The Matike Mai report is part of a landscape of constitutional work in recent times including two other expert-led dialogues by the Constitutional Advisory Panel published by the New Zealand Government (2013) and Constitution Aotearoa led by Sir Geoffrey Palmer and Andrew Butler (2017).

He Puapua is a report commissioned by New Zealand government agency Te Puni Kōkiri in 2019 to create a plan to realise the UN declaration on the rights of Indigenous peoples (UNDRIP) in New Zealand. This report includes reference to the Matike Mai Aotearoa Report.

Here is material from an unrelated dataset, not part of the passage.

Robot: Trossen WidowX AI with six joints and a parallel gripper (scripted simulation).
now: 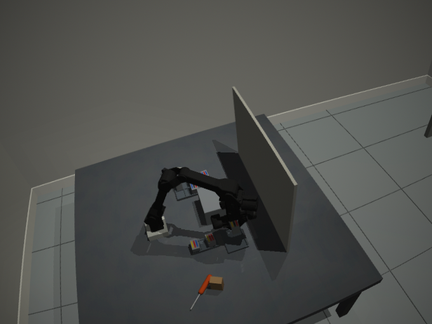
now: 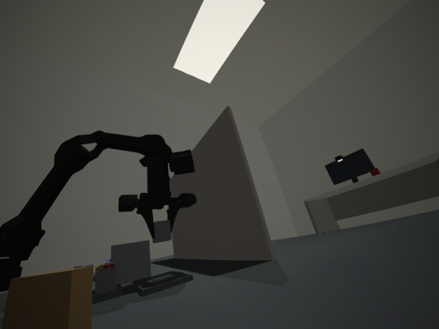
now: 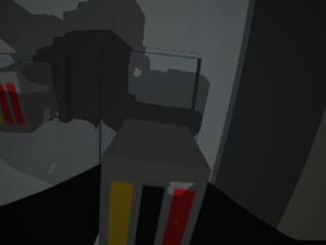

=== Contributing members of the working group ===
During the development of the report there were 28 contributing members to the working group as listed in the appendix of the report, as follows:

- Jaroz Adams
- Awanui Black
- Dr. Maria Bargh
- Rikirangi Gage
- Te Huia Bill Hamilton
- Moana Jackson
- Dr. Carwyn Jones
- Vapi Kupenga (Kaumātua)
- Apirana Mahuika (1934 – 2015) (Kaumātua)
- Ani Mikaere
- Professor Margaret Mutu
- Mereana Pitman
- Dr. Helen Potter
- Willow-Jean Prime
- Malcolm Mulholland
- Tania Rangiheuea
- George Riley
- Hone Sadler (Kaumātua)
- Mike Smith (Video Production)
- Kingi Snelgar
- Dayle Takitimu
- Veronica Tawhai
- Dr. Joseph Te Rito
- Kukupa Tirikatene (Kaumātua)
- Kiri Toki
- Valmaine Toki
- Huirangi Waikerepuru (Kaumātua)
- Lily Wilcox (Kaumātua)

== Rangatahi rōpū (youth group) ==
Veronica Tawhai co-ordinated Matike Mai Aotearoa Rangatahi Youth for Constitutional Transformation to get perspectives from young people and 70 meetings and workshops were held around New Zealand. This ended up being a comprehensive report in its own right drawing from thirteen different regional groups and ran between 2012 and 2017. Members included spokesperson Ngaa Rauuira Puumanawawhiti and Pania Newton. The workshops used digital media and theatrical group activities to gain perspectives with young people at secondary schools, Wharekura, tertiary providers, community centres and youth justice centres. Puumanawhiti said: "Young voices are often not valued or are ignored, yet we are the ones who will shape our future constitution". Matike Mai Aotearoa Rangatahi Youth for Constitutional Transformation was funded by the JR McKenzie Trust, the UN Trust Fund on Indigenous Issues and the New Zealand National Commission for UNESCO.